* **AIM OF THE TASK**
The required lines are those that contain "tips"; pull them out of the data and copy them.

Data records
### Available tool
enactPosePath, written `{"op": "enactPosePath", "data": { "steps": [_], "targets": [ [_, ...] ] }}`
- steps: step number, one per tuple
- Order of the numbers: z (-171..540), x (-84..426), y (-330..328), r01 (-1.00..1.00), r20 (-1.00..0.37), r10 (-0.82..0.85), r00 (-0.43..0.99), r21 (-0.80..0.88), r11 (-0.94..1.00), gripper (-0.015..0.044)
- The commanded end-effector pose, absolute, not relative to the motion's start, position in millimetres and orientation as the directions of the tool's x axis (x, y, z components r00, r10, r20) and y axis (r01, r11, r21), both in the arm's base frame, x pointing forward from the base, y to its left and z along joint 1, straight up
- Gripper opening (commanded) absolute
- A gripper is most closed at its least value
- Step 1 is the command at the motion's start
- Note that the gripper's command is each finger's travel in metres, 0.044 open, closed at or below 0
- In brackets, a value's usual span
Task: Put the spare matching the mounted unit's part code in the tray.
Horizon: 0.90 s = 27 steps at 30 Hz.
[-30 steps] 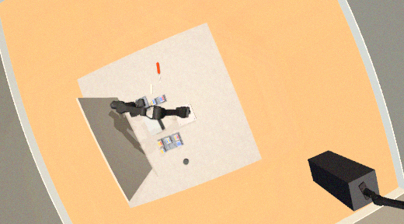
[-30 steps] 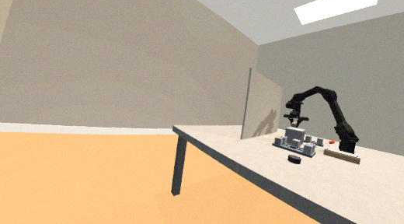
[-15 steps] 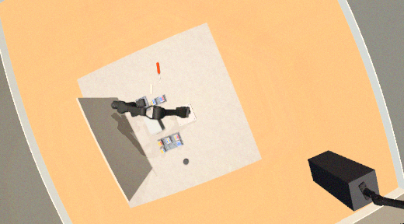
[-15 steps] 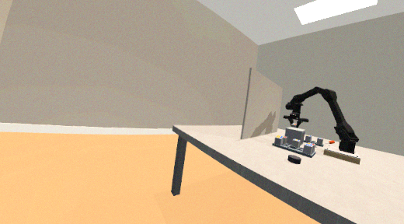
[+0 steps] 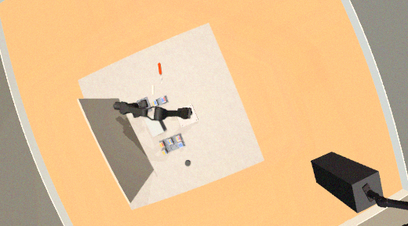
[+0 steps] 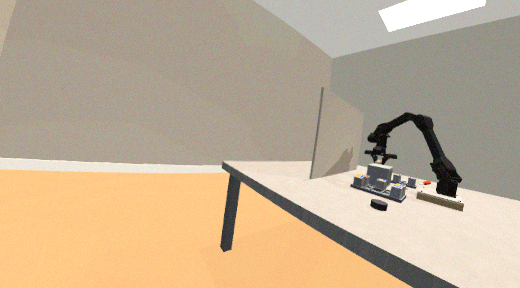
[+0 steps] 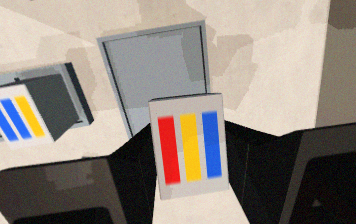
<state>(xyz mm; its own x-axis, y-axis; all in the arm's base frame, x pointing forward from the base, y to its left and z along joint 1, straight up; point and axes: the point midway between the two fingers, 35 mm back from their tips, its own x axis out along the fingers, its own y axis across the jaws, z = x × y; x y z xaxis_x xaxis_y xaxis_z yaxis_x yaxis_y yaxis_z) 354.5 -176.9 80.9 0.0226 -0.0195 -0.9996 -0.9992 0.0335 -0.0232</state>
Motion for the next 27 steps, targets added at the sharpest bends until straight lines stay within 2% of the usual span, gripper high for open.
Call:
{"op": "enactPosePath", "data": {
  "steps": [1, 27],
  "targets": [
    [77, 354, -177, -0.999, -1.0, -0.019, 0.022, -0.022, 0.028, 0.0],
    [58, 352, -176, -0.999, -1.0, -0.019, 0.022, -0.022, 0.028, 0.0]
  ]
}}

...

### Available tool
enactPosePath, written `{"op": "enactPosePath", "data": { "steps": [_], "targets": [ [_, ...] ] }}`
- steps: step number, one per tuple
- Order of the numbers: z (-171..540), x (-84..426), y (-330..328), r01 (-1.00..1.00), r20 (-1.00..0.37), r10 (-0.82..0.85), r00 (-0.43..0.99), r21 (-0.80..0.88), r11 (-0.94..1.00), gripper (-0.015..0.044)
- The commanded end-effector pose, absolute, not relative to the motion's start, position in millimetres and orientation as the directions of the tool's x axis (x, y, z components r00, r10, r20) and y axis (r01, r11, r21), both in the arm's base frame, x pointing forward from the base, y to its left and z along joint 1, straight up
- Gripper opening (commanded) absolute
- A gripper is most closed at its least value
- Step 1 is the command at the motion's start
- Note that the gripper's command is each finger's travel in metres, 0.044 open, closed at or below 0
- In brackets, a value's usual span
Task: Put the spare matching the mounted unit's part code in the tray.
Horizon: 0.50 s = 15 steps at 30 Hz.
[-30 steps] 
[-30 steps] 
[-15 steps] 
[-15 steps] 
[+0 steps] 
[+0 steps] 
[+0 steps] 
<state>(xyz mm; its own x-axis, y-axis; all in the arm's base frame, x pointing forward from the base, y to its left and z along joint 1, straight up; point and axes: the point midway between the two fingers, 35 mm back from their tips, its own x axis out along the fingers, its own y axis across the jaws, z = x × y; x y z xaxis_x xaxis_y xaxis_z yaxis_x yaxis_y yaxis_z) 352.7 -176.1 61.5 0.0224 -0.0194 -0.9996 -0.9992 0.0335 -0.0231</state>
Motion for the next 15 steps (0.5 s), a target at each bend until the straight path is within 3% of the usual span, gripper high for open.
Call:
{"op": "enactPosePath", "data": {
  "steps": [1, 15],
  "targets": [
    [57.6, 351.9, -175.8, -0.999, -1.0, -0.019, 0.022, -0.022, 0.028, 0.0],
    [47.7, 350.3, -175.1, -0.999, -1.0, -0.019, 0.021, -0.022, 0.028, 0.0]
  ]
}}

* **EXPECTED ANSWER**
<state>(xyz mm; its own x-axis, y-axis; all in the arm's base frame, x pointing forward from the base, y to its left and z along joint 1, straight up; point and axes: the point midway between the two fingers, 35 mm back from their tips, its own x axis out along the fingers, its own y axis across the jaws, z = x × y; x y z xaxis_x xaxis_y xaxis_z yaxis_x yaxis_y yaxis_z) 354.5 -176.9 80.9 0.0226 -0.0195 -0.9996 -0.9992 0.0335 -0.0232</state>
<state>(xyz mm; its own x-axis, y-axis; all in the arm's base frame, x pointing forward from the base, y to its left and z along joint 1, straight up; point and axes: the point midway between the two fingers, 35 mm back from their tips, its own x axis out along the fingers, its own y axis across the jaws, z = x × y; x y z xaxis_x xaxis_y xaxis_z yaxis_x yaxis_y yaxis_z) 352.7 -176.1 61.5 0.0224 -0.0194 -0.9996 -0.9992 0.0335 -0.0231</state>

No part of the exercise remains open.